Work to be completed —
Show the lines below that contain the string "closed".

Collected data —

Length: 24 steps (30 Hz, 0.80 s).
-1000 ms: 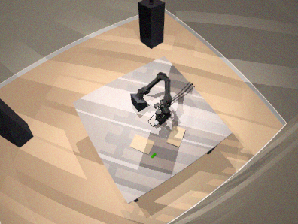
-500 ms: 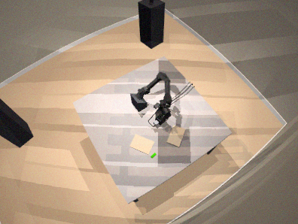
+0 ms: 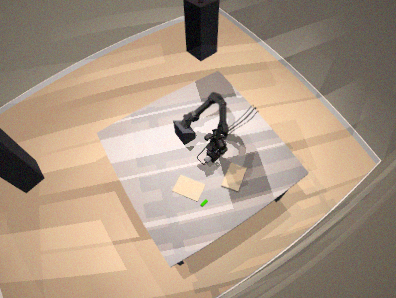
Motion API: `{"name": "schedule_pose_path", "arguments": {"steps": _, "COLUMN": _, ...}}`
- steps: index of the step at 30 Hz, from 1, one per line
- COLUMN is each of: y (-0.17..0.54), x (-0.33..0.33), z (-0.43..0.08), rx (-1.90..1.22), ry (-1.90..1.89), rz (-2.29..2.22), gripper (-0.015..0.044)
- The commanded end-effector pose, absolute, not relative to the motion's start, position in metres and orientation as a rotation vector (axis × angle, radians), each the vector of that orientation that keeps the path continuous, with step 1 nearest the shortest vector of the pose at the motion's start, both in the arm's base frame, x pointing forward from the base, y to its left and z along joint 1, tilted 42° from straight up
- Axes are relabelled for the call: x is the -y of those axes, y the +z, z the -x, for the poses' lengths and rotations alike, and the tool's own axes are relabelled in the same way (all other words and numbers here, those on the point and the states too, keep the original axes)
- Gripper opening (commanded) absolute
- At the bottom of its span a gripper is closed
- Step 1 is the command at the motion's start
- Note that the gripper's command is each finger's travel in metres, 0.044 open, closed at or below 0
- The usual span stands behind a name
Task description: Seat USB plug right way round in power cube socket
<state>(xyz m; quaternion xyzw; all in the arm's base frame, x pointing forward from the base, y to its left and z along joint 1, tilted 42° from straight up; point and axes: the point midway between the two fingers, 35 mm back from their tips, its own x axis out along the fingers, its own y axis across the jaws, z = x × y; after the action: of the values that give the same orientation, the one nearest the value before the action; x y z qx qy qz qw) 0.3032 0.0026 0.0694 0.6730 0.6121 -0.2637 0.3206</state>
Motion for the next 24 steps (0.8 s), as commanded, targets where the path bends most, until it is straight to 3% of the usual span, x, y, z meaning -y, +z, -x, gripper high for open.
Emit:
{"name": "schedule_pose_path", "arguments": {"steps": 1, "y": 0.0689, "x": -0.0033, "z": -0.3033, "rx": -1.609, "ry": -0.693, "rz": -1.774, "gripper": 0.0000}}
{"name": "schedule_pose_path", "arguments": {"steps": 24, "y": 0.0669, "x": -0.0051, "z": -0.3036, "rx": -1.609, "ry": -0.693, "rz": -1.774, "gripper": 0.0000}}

Reply to the task —
- At the bottom of its span a gripper is closed
- Note that the gripper's command is each finger's travel in metres, 0.044 open, closed at or below 0

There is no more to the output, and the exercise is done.